Additive manufacturing (also known as AM, or 3D printing) presents tantalizing possibilities for use in space. Engineers hope to one day use the process to print parts, tools and other materials that the aerospace industry has historically relied upon machining and molding to manufacture.
These traditional manufacturing methods require material to be carved or shaped until it resembles the desired product such as a bolt or nut, which can make the creation of certain items difficult or even impossible. In contrast, 3D printing allows parts to be manufactured by adding material in minuscule layers that build up to create a desired shape. This process involves the use of a computer and CAD software, which enable a specialized printer to “print” a specific shape or part.
The durability of these parts depends on the type of material used to print them. An ever-increasing range of plastics, polymers, ceramics, and metals are now available. The Aerospace Corporation is currently targeting two classes of material for use in space: Inconel and Ultem. Aerospace researchers are exploring the microstructures of these materials in an effort to engineer new materials that are optimized for space applications, which require increased resilience and resistance to extreme temperatures.
The Inconel family of nickel alloys is currently used in a wide range of industries and applications around the world. Aerospace scientists have recently focused their attention on Inconel 718, a heat-treatable nickel-chromium-iron alloy designed to resist a wide range of severely corrosive environments while retaining its high yield and tensile properties at high temperatures and pressure. Now widely used in space flight systems due to its weldability and cryogenic properties, Inconel 718 retains its strength over a wide temperature range. It pulls this off by forming a thick, stable oxide layer when heated, which protects its surface during high-temperature applications where aluminum and steel would deform and fail.

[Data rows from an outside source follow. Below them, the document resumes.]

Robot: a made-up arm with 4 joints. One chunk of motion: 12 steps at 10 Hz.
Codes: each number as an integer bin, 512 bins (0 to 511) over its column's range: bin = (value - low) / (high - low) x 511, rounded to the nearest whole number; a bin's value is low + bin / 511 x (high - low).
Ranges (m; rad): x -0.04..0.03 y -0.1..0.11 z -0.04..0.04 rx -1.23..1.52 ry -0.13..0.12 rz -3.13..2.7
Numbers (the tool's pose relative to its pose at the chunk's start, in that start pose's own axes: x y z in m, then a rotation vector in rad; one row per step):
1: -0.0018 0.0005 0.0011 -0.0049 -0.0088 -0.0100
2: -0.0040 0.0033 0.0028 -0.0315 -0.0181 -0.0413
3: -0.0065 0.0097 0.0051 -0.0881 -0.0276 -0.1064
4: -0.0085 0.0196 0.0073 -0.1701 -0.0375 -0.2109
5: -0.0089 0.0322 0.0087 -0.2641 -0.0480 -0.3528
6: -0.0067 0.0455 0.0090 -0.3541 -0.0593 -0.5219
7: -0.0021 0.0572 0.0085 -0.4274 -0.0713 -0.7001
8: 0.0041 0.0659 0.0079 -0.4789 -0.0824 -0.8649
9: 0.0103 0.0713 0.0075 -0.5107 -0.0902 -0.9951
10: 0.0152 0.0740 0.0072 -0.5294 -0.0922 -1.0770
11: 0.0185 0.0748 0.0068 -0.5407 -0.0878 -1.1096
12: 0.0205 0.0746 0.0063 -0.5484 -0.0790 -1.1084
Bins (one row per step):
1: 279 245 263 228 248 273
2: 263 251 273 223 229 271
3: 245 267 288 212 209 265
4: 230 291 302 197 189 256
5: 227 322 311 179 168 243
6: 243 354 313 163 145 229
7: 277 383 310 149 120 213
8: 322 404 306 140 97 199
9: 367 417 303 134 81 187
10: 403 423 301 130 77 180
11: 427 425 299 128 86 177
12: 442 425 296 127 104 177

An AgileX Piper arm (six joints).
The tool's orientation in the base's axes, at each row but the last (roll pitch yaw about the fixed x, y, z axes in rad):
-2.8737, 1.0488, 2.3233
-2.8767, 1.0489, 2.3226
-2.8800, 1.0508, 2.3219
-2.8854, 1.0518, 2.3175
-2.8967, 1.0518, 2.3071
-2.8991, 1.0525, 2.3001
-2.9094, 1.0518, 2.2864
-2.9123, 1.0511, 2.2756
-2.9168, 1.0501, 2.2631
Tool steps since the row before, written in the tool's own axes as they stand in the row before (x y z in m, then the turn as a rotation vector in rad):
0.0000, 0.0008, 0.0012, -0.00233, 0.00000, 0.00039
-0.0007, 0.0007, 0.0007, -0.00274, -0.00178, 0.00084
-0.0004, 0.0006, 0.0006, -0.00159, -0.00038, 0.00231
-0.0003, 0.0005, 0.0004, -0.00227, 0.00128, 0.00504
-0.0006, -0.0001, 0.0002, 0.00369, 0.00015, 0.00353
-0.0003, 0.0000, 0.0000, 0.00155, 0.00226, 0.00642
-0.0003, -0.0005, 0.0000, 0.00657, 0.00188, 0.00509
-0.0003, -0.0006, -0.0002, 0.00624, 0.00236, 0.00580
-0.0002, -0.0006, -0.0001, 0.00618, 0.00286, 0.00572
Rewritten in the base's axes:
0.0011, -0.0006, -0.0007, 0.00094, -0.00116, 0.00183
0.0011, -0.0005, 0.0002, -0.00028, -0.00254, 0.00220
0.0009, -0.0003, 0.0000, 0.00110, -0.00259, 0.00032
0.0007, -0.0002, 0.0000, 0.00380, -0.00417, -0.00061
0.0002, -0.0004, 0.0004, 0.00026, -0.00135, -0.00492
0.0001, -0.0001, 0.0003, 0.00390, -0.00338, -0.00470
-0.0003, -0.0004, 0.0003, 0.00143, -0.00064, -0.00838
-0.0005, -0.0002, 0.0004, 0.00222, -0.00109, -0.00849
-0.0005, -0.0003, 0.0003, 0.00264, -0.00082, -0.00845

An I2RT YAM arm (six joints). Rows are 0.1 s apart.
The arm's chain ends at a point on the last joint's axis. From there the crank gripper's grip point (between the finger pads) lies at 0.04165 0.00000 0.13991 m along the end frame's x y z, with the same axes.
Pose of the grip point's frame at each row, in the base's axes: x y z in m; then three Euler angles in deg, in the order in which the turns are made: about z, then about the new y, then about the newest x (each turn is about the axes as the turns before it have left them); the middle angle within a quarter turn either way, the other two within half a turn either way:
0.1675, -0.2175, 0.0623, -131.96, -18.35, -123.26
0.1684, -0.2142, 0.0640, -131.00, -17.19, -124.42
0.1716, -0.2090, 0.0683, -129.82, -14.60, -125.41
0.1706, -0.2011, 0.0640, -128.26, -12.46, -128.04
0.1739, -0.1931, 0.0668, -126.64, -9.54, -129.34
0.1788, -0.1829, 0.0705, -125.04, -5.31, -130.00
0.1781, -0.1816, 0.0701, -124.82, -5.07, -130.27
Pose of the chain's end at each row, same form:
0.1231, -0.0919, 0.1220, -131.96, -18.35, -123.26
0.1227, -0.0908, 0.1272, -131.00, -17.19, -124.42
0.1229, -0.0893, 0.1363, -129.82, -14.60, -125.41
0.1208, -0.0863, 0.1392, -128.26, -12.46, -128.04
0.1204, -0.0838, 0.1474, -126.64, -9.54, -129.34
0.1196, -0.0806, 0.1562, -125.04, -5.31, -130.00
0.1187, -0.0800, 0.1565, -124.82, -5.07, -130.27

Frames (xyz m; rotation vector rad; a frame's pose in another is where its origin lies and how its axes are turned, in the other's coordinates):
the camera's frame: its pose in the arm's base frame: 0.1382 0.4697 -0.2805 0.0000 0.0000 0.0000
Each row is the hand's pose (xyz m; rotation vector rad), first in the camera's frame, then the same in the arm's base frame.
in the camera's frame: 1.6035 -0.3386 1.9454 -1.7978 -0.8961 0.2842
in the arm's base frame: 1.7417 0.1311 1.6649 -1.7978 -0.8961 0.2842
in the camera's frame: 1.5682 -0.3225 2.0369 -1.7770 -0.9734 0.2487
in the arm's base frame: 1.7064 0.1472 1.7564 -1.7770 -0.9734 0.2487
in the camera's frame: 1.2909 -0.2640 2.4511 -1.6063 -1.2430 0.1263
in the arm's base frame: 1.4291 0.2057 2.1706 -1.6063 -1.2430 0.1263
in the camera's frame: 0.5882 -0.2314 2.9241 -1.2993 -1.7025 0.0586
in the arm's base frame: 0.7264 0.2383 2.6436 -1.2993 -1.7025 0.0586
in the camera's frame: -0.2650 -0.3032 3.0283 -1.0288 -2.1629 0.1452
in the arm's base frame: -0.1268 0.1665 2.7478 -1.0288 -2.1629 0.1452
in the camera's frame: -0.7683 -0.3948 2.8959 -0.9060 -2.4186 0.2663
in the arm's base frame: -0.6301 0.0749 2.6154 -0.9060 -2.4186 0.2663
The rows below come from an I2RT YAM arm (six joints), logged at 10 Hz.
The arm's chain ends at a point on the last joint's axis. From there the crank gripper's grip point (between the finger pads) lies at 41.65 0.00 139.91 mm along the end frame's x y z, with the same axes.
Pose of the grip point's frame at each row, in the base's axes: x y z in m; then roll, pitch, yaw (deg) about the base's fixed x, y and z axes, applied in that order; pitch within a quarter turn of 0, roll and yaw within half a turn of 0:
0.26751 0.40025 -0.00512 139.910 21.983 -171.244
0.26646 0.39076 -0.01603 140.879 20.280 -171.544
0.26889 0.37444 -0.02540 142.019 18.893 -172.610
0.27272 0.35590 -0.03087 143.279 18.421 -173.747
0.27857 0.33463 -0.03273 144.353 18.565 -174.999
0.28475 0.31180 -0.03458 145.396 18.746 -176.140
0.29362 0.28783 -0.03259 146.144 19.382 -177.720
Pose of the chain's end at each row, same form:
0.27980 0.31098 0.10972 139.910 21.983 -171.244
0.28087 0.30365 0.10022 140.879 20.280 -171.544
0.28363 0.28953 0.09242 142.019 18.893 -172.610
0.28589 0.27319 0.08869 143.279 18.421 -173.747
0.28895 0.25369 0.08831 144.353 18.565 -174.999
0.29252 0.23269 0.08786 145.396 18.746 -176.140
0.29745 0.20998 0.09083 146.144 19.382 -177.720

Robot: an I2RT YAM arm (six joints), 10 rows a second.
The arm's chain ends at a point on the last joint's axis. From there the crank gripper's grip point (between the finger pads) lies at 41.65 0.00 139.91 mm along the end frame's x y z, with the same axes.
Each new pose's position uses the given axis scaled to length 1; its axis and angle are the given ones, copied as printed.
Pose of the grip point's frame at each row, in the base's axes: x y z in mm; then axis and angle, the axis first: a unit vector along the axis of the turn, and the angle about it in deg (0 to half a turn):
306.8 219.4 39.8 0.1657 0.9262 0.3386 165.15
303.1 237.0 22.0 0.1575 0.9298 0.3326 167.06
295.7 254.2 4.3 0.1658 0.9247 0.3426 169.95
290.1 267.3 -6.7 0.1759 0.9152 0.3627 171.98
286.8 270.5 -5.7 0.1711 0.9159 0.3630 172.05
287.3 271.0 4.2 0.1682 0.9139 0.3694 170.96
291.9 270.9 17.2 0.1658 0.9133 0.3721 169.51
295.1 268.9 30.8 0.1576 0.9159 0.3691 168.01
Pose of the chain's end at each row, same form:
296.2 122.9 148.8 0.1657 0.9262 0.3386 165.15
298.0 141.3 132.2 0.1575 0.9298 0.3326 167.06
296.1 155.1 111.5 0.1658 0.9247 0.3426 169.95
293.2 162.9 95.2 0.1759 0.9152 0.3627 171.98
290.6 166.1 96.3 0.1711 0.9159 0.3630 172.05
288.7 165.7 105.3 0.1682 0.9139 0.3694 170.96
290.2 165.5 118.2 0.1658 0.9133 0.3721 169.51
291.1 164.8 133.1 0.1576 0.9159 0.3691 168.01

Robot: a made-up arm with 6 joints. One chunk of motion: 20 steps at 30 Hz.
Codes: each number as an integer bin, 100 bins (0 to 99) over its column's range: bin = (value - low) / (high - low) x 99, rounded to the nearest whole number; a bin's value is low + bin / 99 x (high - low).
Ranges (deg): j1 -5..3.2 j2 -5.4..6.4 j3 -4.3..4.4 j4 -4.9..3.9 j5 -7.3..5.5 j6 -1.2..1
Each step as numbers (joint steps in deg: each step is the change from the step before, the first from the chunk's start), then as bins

Ultem is another promising material. As part of a family of amorphous thermoplastic polyetherimide (PEI) resins, Ultem can withstand extreme temperatures while offering high strength and stiffness properties in addition to broad chemical resistance. Ultem 9085 has exhibited immense potential due to its superior mechanical performance and strength-to-weight ratio. Ultem 9085’s strength, light weight, and flame-retardant qualities make it an ideal candidate for aerospace and automotive applications. Aerospace researchers are now exploring the suitability of Ultem 9085 for production-grade components and testing its potential for creating prototypes and production tools.
Aerospace researchers are also working to uncover as-of-yet unknown qualities of these materials and their microstructures in hopes of revealing any potential failures that could jeopardize their use in space and other endeavors. The hope is that these research efforts will yield materials that can withstand the rigors of space and lead to the development of manufacturing techniques that provide rapid production of parts that are challenging or otherwise impossible to create. Once proven and deployed, engineers will to be able to print parts, tools and even entire habitats on the ground or on the fly.